#### Your task
Starting with the line containing "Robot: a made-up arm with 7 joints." and going on through the line containing "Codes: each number", return the lines of the data below exactly, and only those.

#### Extracted data
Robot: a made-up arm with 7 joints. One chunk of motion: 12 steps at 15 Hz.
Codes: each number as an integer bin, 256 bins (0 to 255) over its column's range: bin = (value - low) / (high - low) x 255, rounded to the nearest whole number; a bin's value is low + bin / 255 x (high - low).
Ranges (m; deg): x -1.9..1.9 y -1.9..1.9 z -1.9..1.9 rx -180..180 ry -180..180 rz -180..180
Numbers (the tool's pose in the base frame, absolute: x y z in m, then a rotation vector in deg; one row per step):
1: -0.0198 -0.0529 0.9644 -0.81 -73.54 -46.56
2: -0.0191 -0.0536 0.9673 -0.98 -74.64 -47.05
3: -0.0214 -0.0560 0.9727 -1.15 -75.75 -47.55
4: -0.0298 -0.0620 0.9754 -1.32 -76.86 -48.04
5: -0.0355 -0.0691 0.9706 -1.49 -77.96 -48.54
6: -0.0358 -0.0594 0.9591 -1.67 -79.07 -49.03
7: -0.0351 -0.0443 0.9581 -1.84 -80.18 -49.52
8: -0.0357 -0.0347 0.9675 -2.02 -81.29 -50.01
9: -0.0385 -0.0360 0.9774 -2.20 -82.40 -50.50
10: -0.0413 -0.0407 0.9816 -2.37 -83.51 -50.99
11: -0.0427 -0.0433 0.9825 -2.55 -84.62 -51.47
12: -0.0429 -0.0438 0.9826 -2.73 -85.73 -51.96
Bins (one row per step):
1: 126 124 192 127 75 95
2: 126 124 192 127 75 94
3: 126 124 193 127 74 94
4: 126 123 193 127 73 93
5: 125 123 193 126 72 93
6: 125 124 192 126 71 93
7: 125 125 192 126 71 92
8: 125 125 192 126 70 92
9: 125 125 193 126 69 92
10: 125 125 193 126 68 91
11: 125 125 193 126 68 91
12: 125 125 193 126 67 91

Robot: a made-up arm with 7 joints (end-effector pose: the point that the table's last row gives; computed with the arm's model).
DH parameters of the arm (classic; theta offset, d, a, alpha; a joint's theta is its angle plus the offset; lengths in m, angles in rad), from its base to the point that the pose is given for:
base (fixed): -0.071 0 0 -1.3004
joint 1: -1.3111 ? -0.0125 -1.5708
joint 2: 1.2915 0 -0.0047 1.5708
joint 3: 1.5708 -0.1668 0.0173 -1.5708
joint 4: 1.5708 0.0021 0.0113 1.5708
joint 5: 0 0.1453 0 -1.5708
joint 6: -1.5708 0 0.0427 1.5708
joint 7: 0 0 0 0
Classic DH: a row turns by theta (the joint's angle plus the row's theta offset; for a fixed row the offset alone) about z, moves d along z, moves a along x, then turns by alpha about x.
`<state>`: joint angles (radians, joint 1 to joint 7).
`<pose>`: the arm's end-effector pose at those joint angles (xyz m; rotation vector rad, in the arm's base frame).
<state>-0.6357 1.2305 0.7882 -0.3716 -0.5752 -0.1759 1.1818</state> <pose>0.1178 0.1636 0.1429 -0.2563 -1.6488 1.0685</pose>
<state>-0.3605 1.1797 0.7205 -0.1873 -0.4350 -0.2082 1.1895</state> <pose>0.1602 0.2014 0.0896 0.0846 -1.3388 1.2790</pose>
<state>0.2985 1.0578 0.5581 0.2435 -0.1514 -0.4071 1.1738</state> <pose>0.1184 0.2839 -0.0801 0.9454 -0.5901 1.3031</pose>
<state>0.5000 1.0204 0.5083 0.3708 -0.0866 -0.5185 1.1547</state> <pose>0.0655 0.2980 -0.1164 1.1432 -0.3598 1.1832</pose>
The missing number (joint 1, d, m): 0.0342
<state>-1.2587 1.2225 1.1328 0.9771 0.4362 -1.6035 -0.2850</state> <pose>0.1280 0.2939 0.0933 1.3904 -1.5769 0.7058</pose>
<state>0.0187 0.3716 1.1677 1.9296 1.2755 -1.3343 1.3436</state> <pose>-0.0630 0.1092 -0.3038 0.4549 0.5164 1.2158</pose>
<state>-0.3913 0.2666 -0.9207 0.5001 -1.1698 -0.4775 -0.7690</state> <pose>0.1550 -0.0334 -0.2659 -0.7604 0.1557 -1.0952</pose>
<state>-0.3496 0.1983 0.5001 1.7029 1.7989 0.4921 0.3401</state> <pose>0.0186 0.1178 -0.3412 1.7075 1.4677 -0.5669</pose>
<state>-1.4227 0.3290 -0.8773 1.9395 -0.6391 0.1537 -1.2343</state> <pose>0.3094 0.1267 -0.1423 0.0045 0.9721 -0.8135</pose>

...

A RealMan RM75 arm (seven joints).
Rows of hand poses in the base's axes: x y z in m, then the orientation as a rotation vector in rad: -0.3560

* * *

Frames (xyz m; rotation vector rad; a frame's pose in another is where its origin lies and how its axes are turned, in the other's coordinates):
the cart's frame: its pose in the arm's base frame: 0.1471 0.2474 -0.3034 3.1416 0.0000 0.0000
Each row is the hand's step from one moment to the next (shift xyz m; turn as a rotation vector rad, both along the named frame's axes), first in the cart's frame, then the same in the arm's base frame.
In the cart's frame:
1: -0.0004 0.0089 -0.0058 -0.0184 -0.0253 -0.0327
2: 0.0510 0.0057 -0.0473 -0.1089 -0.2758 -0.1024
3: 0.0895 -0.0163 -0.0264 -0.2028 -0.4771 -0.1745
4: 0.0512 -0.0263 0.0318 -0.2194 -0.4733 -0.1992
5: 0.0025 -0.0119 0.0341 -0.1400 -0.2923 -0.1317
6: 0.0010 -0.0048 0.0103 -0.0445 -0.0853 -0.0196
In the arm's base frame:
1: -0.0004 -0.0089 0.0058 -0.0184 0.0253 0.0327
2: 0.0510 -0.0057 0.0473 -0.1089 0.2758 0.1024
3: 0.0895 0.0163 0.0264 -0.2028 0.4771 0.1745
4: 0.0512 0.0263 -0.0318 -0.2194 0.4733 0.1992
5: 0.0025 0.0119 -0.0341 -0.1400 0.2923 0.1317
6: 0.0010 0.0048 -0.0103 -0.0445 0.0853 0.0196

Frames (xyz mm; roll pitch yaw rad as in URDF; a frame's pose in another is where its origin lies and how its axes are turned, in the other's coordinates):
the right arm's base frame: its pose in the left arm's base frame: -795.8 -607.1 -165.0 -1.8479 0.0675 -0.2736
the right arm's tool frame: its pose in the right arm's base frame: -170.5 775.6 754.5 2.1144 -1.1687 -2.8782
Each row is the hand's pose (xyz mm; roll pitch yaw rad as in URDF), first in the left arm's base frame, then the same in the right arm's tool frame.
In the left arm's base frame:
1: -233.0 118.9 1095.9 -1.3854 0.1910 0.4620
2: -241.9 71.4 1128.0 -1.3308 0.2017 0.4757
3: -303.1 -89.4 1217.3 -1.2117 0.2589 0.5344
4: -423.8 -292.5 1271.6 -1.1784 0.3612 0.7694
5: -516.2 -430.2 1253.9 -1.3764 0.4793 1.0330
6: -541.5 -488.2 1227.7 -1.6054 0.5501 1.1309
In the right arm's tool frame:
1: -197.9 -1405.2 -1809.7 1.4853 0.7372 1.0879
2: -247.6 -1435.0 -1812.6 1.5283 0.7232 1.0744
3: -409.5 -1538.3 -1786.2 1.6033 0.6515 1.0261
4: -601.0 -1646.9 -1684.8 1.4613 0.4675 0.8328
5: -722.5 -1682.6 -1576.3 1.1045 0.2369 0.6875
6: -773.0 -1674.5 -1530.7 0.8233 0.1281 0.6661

#### Written solution
Robot: a made-up arm with 7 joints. One chunk of motion: 12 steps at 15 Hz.
Codes: each number as an integer bin, 256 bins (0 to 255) over its column's range: bin = (value - low) / (high - low) x 255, rounded to the nearest whole number; a bin's value is low + bin / 255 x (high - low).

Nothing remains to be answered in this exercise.